§ **WHAT TO WORK ON**
Copy out the listing below, keeping every character as is.

§ **ENTRIES SUPPLIED**
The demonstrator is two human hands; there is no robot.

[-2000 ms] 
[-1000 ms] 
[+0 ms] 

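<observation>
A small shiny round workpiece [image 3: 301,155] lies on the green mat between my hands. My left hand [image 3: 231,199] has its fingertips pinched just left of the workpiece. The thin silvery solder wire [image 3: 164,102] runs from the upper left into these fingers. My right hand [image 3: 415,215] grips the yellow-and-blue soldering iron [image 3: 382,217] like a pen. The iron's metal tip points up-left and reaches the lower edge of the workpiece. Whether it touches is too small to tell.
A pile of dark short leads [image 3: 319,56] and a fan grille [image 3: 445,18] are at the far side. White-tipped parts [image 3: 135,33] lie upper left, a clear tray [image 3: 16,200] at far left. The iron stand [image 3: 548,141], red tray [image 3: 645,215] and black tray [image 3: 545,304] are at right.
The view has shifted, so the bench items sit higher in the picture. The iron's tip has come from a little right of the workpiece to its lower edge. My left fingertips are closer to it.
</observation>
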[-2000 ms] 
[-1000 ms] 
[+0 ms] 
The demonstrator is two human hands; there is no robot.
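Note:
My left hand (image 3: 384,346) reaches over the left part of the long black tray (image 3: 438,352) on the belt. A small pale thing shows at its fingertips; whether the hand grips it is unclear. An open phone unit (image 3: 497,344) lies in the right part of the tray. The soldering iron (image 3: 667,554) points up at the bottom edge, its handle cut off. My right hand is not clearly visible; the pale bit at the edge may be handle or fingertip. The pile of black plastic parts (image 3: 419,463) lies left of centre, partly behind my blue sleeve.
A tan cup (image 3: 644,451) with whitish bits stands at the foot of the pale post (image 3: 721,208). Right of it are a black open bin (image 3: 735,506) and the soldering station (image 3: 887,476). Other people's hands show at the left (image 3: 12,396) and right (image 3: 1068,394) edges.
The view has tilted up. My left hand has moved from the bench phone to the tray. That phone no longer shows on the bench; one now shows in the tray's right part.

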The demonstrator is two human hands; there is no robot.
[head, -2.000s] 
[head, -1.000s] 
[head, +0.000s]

§ **RESULT OF THE EXERCISE**
The demonstrator is two human hands; there is no robot.

[-2000 ms] 
[-1000 ms] 
[+0 ms] 

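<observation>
A small shiny round workpiece [image 3: 301,155] lies on the green mat between my hands. My left hand [image 3: 231,199] has its fingertips pinched just left of the workpiece. The thin silvery solder wire [image 3: 164,102] runs from the upper left into these fingers. My right hand [image 3: 415,215] grips the yellow-and-blue soldering iron [image 3: 382,217] like a pen. The iron's metal tip points up-left and reaches the lower edge of the workpiece. Whether it touches is too small to tell.
A pile of dark short leads [image 3: 319,56] and a fan grille [image 3: 445,18] are at the far side. White-tipped parts [image 3: 135,33] lie upper left, a clear tray [image 3: 16,200] at far left. The iron stand [image 3: 548,141], red tray [image 3: 645,215] and black tray [image 3: 545,304] are at right.
The view has shifted, so the bench items sit higher in the picture. The iron's tip has come from a little right of the workpiece to its lower edge. My left fingertips are closer to it.
</observation>
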[-2000 ms] 
[-1000 ms] 
[+0 ms] 
The demonstrator is two human hands; there is no robot.
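Note:
My left hand (image 3: 384,346) reaches over the left part of the long black tray (image 3: 438,352) on the belt. A small pale thing shows at its fingertips; whether the hand grips it is unclear. An open phone unit (image 3: 497,344) lies in the right part of the tray. The soldering iron (image 3: 667,554) points up at the bottom edge, its handle cut off. My right hand is not clearly visible; the pale bit at the edge may be handle or fingertip. The pile of black plastic parts (image 3: 419,463) lies left of centre, partly behind my blue sleeve.
A tan cup (image 3: 644,451) with whitish bits stands at the foot of the pale post (image 3: 721,208). Right of it are a black open bin (image 3: 735,506) and the soldering station (image 3: 887,476). Other people's hands show at the left (image 3: 12,396) and right (image 3: 1068,394) edges.
The view has tilted up. My left hand has moved from the bench phone to the tray. That phone no longer shows on the bench; one now shows in the tray's right part.
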
The demonstrator is two human hands; there is no robot.
[head, -2.000s] 
[head, -1.000s] 
[head, +0.000s]

This exercise has now been fully answered.